A 16-year-old boy wearing a Nazi symbol fired at two schools Friday in the southeastern state of Espirito Santo, killing at least three people and injuring 11.
The shooting occurred in Aracruz, a city of 100,000 people, about 600 kilometers northeast of Rio de Janeiro. Three teachers and a student whose age has not been specified are in serious condition, authorities said.
With his face covered and a swastika on his camouflage clothing, the assailant broke into Primo Bitti School, a public primary and secondary school he had left in June, according to investigators.
After breaking through the gate at the back of the school, he went into the staff lounge and opened fire on several teachers, killing two people and injuring nine others, authorities said.
CCTV footage released by the media shows the young man entering the school with a gun in hand, while several people flee in his wake. We see him firing a few shots, without stopping.
He then went, not far from there, to the Praia de Coqueiral Education Center, a private school, where he killed a teenager and injured two people, before being arrested by the police.
“He had no specific target” when he opened fire, Civil Police Commissioner Joao Francisco Filho told a press conference, but he had been planning the attack for “two years”, at his words.
The two guns he used belong to his father, a police officer, and one was the latter’s service weapon, authorities said.
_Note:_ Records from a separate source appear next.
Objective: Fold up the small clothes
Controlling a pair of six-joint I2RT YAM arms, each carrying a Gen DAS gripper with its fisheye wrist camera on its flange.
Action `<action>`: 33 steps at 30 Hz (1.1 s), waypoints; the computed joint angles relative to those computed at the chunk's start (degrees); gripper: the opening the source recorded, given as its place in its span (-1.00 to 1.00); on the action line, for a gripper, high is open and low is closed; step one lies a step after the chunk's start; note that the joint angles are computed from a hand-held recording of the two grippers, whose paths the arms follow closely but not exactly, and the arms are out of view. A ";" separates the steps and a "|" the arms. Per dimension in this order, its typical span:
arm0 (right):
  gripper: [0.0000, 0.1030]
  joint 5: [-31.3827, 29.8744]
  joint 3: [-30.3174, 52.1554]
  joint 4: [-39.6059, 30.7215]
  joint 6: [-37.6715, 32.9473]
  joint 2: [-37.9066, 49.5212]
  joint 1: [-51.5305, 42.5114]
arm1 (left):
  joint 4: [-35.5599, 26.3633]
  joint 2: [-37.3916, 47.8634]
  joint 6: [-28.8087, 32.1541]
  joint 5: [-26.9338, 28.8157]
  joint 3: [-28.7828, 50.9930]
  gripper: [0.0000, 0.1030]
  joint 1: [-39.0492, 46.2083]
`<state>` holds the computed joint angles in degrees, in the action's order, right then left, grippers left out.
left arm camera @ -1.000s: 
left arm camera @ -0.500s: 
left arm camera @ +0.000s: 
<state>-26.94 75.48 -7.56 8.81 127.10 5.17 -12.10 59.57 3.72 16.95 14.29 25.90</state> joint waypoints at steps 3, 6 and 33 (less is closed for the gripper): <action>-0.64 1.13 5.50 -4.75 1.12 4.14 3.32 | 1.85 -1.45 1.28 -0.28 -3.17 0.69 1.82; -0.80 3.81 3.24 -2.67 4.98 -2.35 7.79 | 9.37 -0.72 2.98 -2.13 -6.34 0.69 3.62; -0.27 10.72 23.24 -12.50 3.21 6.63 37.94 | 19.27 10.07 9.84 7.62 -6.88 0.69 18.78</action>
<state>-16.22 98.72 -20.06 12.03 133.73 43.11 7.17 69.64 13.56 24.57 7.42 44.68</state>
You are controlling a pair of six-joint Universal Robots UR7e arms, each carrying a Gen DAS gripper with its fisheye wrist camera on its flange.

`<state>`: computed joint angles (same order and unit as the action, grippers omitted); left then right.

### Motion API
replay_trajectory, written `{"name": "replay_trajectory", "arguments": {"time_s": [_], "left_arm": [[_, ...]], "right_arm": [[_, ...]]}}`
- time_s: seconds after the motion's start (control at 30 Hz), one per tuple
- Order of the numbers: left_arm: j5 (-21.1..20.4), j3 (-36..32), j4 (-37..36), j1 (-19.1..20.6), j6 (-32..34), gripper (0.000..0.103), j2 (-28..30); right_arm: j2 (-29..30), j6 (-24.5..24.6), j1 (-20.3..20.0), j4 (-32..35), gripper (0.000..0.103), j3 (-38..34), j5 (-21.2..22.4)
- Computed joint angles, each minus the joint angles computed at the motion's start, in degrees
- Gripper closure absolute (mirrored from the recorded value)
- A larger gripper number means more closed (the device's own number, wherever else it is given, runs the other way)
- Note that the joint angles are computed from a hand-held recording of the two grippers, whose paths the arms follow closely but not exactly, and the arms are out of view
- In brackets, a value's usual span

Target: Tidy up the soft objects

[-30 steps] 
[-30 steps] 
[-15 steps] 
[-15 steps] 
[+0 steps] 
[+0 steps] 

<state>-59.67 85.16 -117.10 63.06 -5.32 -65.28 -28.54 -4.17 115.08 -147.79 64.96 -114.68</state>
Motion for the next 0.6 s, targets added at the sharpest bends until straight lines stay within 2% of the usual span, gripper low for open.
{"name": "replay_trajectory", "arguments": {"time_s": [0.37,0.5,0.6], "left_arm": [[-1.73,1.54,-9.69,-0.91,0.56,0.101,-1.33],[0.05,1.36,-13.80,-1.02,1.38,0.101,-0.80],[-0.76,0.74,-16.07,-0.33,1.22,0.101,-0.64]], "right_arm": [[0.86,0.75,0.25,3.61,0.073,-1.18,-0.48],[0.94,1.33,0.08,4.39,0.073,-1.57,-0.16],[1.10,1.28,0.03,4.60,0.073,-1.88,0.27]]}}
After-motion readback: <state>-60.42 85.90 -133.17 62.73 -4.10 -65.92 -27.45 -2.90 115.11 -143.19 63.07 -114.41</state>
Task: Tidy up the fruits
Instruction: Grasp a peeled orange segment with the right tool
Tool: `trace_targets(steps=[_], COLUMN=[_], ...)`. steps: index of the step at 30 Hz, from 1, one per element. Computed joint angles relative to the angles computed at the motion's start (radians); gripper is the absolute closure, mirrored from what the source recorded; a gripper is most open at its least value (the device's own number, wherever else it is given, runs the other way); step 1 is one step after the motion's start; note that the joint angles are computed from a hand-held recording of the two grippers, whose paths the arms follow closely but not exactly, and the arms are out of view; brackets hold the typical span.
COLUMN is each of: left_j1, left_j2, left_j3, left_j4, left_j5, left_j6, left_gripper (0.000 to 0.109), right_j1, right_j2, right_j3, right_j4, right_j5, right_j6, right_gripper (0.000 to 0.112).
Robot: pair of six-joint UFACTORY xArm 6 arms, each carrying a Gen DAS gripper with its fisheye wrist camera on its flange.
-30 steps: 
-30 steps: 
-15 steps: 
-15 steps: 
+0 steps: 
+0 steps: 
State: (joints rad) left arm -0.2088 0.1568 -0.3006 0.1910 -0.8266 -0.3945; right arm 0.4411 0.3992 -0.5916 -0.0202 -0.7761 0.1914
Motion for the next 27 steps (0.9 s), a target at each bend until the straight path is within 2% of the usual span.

They are investigating whether the young man, who was under “psychiatric treatment”, had links with one or more extremist groups.
He was arrested at his home a few hours after the incident and, with the cooperation of the parents, surrendered without offering any resistance.
The mayor of Aracruz, Luis Carlos Coutinho, initially told CBN radio that there had been two assailants.
The governor of the state of Espirito Santo, Renato Casagrande, has declared three days of mourning.
“Absurd Tragedy”
President-elect Luiz Inacio Lula da Silva called the killing an “absurd tragedy” on Twitter. “I express my solidarity with the relatives of the victims and I support the governor for an investigation,” said the left-wing leader who will take office on January 1.
Lula has campaigned against the dramatic explosion in gun ownership and carrying licenses under outgoing far-right President Jair Bolsonaro since January 2019.
“Gun policy needs to be reviewed,” tweeted Senator Wellington Dias, an ally of Lula.
“The last four years are the ones where we have seen the most attacks in schools, at least since the early 2000s,” Bruno Langeani, project manager at the Instituto Sou da Paz, told AFP. “We are convinced that the better access to weapons in recent years under the Bolsonaro government has facilitated these types of attacks,” he added.
According to the Brazilian NGO Public Security Forum, there are approximately 4.4 million weapons in private possession in this country of 215 million inhabitants.
However, school shootings remain relatively rare in Brazil, a huge yet violent country.
The deadliest took place on April 7, 2011, when a 24-year-old man opened fire at his former school in the western suburbs of Rio de Janeiro, killing 12 students, before committing suicide.
More recently, on March 13, 2019, two former students shot and killed eight people and injured 11 others before killing themselves at a college in Suzano, in the Sao Paulo region.